The American Bankers Association (ABA), which represents large and small banks, joined other business groups in calling for its members to adopt national mask mandates “to protect the health of bank employees and customers.”  

"We owe it to frontline bank staff to prioritize their safety and to contribute to the wider effort to limit the spread of this infection," said Rob Nichols, ABA president and CEO, in a release on Monday.

Last week, The National Retail Federation urged all retailers to adopt a nationwide masks policies for customers. 

Other groups, including the Business Roundtable and the US Chamber of Commerce, lobbied President Trump and governors to enact a “national mask standard, implemented locally.”  
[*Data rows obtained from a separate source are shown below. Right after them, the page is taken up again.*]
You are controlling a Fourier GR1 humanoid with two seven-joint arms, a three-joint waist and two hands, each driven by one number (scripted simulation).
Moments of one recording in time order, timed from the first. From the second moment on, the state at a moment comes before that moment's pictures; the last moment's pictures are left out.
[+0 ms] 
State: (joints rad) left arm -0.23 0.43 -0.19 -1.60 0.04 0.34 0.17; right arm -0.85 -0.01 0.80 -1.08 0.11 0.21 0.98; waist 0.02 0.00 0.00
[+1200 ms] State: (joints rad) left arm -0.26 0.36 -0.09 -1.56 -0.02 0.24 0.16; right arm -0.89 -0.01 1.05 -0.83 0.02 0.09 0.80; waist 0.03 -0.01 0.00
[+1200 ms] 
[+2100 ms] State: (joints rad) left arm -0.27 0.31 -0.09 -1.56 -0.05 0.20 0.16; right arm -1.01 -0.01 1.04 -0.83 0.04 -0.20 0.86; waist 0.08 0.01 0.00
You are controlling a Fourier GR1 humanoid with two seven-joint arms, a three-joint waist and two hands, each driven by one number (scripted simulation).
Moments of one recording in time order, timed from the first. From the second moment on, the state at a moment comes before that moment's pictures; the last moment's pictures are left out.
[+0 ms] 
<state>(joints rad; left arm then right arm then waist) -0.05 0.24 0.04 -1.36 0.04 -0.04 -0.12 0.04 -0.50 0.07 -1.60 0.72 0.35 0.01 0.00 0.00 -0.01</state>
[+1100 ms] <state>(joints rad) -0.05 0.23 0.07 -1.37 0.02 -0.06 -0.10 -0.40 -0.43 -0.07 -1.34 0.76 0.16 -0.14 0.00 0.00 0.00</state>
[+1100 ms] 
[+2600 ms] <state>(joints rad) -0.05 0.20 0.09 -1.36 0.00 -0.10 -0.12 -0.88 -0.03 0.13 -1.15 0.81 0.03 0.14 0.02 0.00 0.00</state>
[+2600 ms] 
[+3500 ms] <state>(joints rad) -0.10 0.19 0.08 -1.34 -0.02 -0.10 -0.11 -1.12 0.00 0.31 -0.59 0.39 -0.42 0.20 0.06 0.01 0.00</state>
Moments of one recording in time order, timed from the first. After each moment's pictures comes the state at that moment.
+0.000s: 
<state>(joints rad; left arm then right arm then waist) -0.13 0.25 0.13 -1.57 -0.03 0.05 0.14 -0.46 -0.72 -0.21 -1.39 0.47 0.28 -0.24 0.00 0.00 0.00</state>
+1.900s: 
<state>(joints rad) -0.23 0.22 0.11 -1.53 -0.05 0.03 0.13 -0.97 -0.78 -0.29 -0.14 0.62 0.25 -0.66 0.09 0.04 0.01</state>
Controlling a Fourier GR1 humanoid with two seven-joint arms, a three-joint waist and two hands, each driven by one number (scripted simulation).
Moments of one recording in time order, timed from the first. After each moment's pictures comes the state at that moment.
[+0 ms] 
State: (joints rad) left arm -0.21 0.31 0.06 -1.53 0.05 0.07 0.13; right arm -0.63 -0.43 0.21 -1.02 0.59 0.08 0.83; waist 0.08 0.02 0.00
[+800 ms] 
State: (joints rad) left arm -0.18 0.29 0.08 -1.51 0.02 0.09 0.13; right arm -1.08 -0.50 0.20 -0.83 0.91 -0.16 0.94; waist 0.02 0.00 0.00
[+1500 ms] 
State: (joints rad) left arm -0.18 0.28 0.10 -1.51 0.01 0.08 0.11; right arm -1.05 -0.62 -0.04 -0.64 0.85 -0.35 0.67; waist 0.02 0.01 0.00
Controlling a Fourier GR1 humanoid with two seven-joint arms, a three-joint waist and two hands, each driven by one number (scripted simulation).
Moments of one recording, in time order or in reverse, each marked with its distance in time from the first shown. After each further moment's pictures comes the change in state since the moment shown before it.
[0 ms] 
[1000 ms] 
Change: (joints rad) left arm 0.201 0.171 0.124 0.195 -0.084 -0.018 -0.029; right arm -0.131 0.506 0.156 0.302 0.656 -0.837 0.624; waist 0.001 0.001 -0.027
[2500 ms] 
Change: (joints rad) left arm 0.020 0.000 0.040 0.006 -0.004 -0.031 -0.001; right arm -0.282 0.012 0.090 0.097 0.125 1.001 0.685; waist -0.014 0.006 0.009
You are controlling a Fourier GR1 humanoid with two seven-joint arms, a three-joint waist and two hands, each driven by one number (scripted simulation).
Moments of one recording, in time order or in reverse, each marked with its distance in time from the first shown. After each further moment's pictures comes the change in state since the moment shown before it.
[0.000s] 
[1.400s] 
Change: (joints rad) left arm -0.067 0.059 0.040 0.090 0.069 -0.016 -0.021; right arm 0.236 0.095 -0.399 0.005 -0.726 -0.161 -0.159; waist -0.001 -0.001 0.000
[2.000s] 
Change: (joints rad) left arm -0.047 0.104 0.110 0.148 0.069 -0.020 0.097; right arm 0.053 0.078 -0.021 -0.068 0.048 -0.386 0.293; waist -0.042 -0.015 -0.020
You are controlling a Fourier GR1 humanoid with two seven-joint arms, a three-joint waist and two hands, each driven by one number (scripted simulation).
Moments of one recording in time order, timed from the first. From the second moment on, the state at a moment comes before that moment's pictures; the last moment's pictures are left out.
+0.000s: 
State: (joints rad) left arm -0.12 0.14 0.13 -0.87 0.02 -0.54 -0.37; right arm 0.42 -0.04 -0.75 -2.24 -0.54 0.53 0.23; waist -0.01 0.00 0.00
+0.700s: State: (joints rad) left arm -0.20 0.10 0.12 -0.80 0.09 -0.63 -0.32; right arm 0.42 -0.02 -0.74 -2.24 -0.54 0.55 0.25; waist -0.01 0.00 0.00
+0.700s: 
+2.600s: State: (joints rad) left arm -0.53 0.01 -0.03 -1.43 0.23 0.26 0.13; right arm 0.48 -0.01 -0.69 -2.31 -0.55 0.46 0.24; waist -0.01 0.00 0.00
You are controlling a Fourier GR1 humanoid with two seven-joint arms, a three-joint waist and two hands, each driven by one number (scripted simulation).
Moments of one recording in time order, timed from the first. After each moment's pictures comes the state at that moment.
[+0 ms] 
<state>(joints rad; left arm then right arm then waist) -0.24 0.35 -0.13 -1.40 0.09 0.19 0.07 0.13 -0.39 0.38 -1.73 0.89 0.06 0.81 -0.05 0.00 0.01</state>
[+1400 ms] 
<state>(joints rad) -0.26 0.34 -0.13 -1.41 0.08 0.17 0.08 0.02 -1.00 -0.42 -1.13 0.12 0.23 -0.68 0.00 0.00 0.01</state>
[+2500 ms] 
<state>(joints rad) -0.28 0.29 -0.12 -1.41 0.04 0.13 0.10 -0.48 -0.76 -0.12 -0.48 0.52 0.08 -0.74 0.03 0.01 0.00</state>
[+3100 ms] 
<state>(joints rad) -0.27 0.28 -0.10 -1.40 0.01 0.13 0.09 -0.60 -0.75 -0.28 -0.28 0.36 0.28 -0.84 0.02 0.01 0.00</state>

CNN’s Matt Egan contributed to this report

9:41 a.m. ET, July 20, 2020

Getting retested for Covid-19 multiple times is completely unnecessary, US health official says

From CNN Health’s Naomi Thomas

US Assistant Secretary for Health and Human Services Admiral Brett Giroir told CNN’s Alisyn Camerota that getting retested multiple times for Covid-19 is unnecessary, if someone has been symptom-free for three or more days, or if it has been 10 or more days since the onset of their symptoms.

“It has always been a CDC guideline,” Giroir said on New Day Monday, “that if you are 10 days or more since the onset of your symptoms and you’re three days or more symptom free, you do not need to be retested.”

“We have lots of data now that shows after eight or nine days, you cannot transmit the virus – the virus is gone,” he said. “What we’re seeing now is people getting retested four, five, six, eight times – and that’s completely unnecessary.”

Giroir also said that it is known that PCR tests can be positive and a person not be infectious. This can keep people out of schools and workplaces unnecessarily.

“It wastes resources, clogs up the system and it’s unnecessary,” Giroir said. “You do not need to be retested if you follow those clinical guidelines.”

The exception is if you’re in the hospital, very sick or immunocompromised, as you can shed the virus for a lot longer and that is a different situation, according to Giroir.